▶ _Problem to solve_
Could you copy exactly the lines below, beginning at the line with "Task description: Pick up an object" and stopping after the line with "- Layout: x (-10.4", with no pictures?
________________________
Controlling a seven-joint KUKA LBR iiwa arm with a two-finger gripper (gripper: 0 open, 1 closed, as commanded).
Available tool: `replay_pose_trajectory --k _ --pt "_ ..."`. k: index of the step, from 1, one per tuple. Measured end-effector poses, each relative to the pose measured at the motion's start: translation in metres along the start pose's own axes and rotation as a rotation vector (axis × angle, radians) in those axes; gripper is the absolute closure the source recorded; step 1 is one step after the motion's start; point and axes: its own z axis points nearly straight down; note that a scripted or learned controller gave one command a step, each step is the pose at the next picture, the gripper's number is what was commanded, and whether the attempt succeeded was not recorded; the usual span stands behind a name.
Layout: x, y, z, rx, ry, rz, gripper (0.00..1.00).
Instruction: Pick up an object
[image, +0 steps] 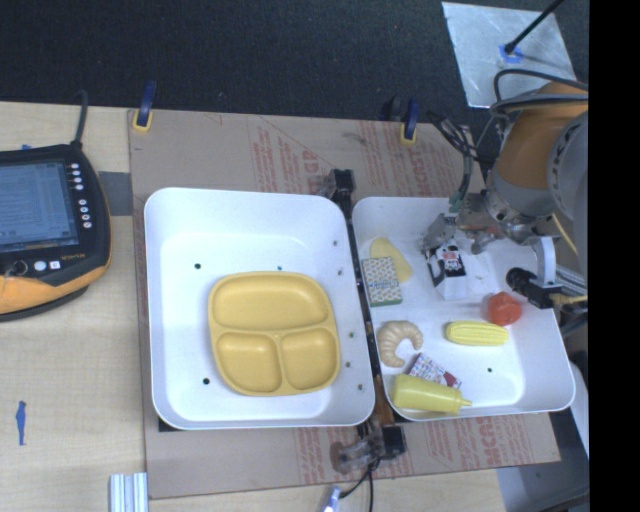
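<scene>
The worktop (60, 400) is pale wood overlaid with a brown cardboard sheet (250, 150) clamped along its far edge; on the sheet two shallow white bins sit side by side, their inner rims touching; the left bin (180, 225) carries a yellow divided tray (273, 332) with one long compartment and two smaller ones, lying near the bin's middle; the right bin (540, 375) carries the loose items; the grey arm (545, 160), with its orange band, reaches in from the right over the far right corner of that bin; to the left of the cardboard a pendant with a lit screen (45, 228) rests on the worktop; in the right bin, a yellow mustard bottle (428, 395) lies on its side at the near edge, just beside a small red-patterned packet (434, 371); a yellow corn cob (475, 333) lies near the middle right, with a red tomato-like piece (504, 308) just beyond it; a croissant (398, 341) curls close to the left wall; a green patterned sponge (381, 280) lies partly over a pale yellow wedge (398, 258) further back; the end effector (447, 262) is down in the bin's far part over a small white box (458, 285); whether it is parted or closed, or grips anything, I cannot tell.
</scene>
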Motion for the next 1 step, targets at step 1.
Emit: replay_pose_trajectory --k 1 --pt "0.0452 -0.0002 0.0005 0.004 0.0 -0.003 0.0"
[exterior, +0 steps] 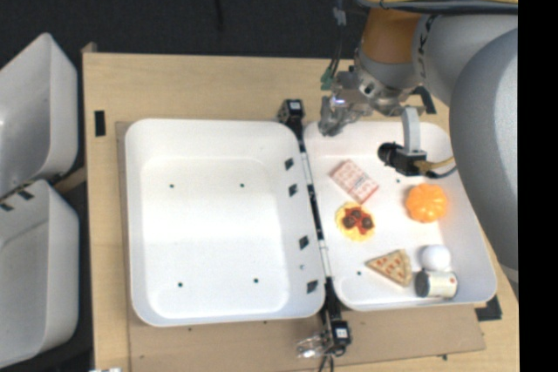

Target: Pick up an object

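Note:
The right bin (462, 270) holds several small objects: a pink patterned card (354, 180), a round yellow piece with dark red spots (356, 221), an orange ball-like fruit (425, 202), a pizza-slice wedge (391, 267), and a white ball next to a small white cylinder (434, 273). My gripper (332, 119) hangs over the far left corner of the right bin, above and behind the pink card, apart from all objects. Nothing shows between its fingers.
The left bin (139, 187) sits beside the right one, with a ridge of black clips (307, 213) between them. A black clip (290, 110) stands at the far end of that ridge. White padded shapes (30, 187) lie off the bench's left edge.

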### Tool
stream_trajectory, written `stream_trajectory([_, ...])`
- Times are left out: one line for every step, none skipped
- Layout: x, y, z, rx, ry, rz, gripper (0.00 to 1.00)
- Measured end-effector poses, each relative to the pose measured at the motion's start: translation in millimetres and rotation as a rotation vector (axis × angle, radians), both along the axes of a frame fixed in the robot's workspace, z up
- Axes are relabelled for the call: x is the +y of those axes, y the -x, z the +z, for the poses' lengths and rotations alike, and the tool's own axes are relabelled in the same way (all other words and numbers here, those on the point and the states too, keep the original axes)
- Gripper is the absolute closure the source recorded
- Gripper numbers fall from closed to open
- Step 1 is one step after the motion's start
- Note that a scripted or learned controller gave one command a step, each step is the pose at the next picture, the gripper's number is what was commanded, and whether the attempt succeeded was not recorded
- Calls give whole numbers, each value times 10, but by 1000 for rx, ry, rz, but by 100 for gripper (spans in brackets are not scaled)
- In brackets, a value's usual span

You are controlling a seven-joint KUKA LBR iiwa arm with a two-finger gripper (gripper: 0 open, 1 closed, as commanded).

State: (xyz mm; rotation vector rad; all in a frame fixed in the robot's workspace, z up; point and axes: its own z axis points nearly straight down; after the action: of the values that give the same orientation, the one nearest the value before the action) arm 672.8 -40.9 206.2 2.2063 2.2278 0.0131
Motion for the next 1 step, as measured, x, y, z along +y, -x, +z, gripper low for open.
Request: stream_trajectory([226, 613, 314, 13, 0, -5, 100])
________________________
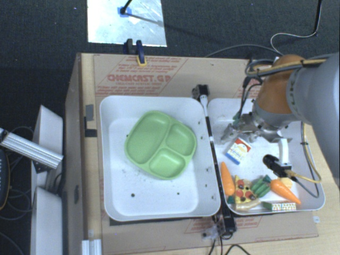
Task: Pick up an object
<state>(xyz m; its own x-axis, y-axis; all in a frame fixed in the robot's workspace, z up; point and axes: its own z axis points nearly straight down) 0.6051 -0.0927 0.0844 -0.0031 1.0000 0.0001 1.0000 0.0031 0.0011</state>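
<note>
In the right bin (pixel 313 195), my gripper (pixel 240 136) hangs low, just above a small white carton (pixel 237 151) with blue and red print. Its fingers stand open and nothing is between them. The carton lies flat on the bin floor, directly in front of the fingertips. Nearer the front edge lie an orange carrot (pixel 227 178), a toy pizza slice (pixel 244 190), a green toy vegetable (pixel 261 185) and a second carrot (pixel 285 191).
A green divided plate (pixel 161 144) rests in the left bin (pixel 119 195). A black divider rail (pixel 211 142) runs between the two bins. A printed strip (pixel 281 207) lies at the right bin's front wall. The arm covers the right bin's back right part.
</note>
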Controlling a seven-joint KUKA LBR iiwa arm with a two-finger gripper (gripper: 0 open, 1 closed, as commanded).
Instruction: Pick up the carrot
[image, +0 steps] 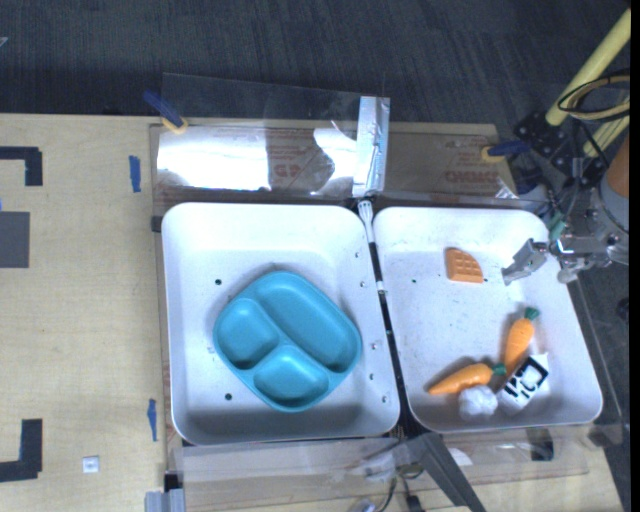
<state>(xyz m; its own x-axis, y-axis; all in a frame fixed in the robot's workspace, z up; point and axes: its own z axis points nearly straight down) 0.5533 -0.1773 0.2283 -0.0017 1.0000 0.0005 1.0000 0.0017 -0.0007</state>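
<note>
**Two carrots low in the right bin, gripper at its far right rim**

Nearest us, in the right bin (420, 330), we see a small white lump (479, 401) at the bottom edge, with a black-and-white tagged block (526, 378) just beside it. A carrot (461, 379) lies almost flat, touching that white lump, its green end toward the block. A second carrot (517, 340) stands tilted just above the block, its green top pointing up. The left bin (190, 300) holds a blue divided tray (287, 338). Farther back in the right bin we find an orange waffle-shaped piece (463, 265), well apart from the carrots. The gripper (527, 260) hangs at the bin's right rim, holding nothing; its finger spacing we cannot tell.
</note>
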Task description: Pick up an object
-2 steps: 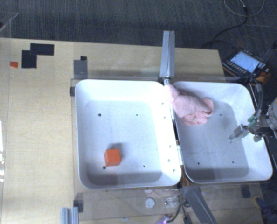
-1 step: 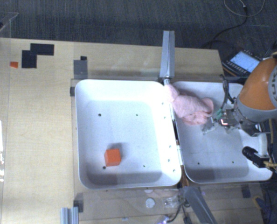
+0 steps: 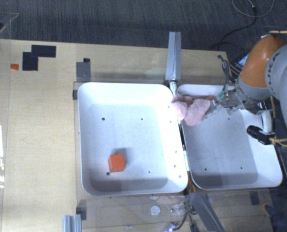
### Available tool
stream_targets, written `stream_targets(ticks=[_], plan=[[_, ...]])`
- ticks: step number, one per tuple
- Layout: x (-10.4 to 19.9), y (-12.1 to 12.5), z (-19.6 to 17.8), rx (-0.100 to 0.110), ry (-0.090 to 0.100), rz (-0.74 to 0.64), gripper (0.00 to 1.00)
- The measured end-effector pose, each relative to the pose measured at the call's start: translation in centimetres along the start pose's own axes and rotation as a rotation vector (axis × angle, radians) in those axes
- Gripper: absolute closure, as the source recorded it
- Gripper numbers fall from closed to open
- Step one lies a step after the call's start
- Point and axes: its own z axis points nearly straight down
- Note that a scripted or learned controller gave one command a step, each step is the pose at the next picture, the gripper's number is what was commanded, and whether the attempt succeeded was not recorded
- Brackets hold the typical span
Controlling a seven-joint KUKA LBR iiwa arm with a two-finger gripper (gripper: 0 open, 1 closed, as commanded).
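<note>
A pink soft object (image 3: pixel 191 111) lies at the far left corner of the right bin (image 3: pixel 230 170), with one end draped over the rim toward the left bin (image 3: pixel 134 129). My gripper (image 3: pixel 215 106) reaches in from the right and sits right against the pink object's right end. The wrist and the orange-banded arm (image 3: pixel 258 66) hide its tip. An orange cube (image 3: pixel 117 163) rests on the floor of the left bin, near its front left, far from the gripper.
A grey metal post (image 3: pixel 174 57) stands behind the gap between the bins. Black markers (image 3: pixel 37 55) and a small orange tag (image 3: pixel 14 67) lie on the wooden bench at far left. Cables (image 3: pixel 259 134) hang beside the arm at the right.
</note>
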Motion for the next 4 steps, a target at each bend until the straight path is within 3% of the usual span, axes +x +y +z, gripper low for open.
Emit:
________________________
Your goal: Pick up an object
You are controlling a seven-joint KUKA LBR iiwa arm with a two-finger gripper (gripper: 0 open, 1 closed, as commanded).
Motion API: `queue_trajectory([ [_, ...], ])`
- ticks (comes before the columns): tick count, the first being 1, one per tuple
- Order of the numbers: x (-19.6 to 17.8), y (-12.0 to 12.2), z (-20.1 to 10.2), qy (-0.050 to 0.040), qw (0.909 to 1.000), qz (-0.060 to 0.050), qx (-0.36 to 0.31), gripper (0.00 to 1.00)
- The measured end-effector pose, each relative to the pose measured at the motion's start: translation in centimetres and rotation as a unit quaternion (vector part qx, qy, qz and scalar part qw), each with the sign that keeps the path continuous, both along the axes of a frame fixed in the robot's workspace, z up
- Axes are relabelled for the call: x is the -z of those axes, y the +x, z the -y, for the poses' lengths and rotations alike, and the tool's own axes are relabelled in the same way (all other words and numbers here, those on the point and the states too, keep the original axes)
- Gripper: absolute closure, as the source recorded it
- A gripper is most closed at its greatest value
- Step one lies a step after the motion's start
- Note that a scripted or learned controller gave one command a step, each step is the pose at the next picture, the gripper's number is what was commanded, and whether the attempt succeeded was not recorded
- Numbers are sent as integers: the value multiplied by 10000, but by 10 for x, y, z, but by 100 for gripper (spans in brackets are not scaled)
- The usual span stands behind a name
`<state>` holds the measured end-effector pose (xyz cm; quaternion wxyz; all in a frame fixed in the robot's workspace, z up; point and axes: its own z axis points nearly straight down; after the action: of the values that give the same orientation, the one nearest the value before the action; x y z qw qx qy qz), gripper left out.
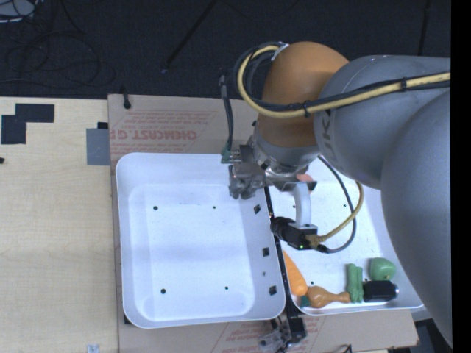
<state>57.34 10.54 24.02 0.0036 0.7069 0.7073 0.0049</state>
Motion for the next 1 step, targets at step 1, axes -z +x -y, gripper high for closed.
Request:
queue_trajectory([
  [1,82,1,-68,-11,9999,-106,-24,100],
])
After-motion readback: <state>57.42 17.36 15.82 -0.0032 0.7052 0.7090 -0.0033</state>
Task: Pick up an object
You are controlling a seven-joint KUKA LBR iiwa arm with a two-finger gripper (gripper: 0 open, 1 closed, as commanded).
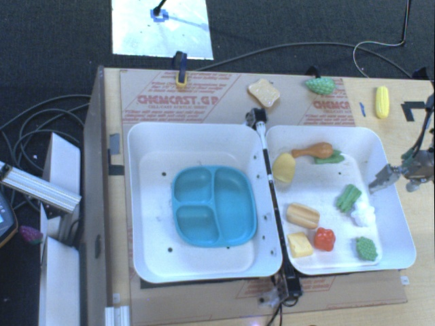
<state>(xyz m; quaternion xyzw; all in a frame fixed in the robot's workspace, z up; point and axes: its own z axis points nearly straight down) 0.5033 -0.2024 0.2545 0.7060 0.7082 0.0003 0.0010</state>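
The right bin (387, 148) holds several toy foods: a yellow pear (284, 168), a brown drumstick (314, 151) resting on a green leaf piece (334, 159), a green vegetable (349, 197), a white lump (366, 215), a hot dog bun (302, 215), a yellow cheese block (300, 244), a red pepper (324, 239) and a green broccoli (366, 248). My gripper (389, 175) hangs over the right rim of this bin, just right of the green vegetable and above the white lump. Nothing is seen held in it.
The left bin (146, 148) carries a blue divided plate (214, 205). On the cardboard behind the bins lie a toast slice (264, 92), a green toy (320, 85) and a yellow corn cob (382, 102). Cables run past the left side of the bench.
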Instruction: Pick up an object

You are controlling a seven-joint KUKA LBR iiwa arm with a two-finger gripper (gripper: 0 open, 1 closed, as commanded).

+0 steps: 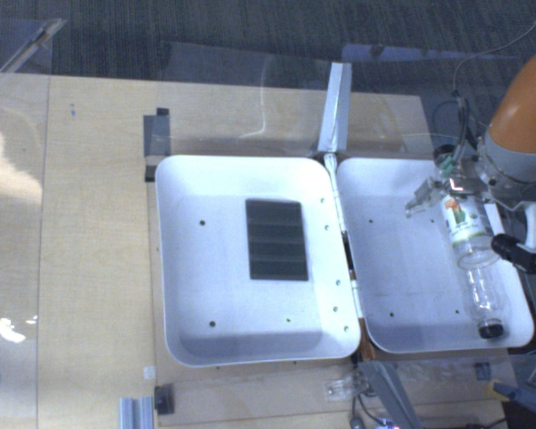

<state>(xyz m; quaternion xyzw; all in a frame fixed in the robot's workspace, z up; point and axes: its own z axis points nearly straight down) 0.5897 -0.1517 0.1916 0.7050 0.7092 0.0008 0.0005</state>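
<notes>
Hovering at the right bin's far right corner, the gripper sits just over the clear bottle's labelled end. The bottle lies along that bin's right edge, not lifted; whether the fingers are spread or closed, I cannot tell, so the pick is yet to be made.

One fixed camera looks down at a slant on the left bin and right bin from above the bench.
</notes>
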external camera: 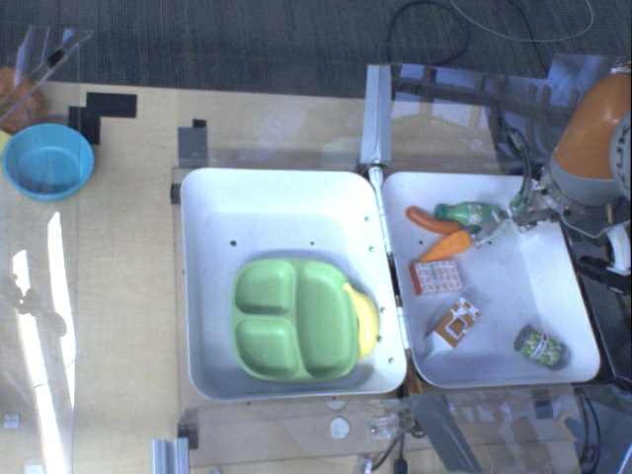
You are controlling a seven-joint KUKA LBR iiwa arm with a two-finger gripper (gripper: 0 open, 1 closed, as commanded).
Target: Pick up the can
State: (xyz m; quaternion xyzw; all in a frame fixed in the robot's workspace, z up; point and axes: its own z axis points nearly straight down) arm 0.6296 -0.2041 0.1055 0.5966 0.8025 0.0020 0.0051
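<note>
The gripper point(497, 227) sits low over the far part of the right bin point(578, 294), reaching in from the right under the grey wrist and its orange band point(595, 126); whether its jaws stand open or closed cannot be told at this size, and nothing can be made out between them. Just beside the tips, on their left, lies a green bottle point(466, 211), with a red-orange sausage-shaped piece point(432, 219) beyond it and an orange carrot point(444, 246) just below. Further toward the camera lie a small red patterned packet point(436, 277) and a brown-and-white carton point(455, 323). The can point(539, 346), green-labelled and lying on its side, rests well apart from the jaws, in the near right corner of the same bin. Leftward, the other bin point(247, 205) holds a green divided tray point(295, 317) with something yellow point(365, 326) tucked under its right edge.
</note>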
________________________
▶ _Problem solution_
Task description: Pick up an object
-2 steps: 
-1 step: 
+0 steps: 
### Available tool
stream_targets, written `stream_targets(ticks=[_], plan=[[_, ...]])`
- ticks: step number, one per tuple
- Layout: x (-10.4 to 19.9), y (-12.1 to 12.5), z (-19.6 to 17.8), rx (-0.100 to 0.110), ry (-0.090 to 0.100), rz (-0.74 to 0.64), gripper (0.00 to 1.00)

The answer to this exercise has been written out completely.